■ **Task item**
Nothing may be dropped. Retype the whole listing exactly.

■ **Dataset content**
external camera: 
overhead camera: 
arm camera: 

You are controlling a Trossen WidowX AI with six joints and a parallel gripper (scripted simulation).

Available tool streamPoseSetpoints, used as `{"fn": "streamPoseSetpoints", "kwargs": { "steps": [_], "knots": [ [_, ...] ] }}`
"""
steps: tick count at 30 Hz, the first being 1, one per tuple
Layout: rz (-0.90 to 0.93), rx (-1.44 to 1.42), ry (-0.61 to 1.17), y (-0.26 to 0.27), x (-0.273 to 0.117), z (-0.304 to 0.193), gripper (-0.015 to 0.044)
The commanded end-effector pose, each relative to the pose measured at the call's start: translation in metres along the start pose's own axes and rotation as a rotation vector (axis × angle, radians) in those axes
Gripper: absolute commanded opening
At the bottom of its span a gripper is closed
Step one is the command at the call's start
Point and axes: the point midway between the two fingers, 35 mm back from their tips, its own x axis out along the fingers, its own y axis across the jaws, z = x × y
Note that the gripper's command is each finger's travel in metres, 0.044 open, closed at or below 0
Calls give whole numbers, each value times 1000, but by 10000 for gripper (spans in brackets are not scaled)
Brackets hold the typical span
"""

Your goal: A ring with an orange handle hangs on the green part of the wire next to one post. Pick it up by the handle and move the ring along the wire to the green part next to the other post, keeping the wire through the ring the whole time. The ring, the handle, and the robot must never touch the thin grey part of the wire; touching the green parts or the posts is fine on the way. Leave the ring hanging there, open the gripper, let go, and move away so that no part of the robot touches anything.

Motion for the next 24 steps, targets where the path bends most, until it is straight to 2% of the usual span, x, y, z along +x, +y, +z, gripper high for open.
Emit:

■ **Solution**
external camera: 
overhead camera: 
arm camera: 

You are controlling a Trossen WidowX AI with six joints and a parallel gripper (scripted simulation).

Available tool streamPoseSetpoints, used as `{"fn": "streamPoseSetpoints", "kwargs": { "steps": [_], "knots": [ [_, ...] ] }}`
"""
steps: tick count at 30 Hz, the first being 1, one per tuple
Layout: rz (-0.90 to 0.93), rx (-1.44 to 1.42), ry (-0.61 to 1.17), y (-0.26 to 0.27), x (-0.273 to 0.117), z (-0.304 to 0.193), gripper (-0.015 to 0.044)
The commanded end-effector pose, each relative to the pose measured at the call's start: translation in metres along the start pose's own axes and rotation as a rotation vector (axis × angle, radians) in those axes
Gripper: absolute commanded opening
At the bottom of its span a gripper is closed
Step one is the command at the call's start
Point and axes: the point midway between the two fingers, 35 mm back from their tips, its own x axis out along the fingers, its own y axis across the jaws, z = x × y
Note that the gripper's command is each finger's travel in metres, 0.044 open, closed at or below 0
Calls give whole numbers, each value times 1000, but by 10000 for gripper (spans in brackets are not scaled)
Brackets hold the typical span
"""

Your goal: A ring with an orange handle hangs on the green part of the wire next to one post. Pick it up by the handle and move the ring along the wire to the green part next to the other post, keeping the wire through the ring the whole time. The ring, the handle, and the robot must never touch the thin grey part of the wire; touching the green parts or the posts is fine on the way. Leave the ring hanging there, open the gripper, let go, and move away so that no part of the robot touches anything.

Motion for the next 24 steps, targets where the path bends most, until it is straight to 2% of the usual span, x, y, z along +x, +y, +z, gripper high for open.
Emit:

For this exercise, nothing more remains to be given.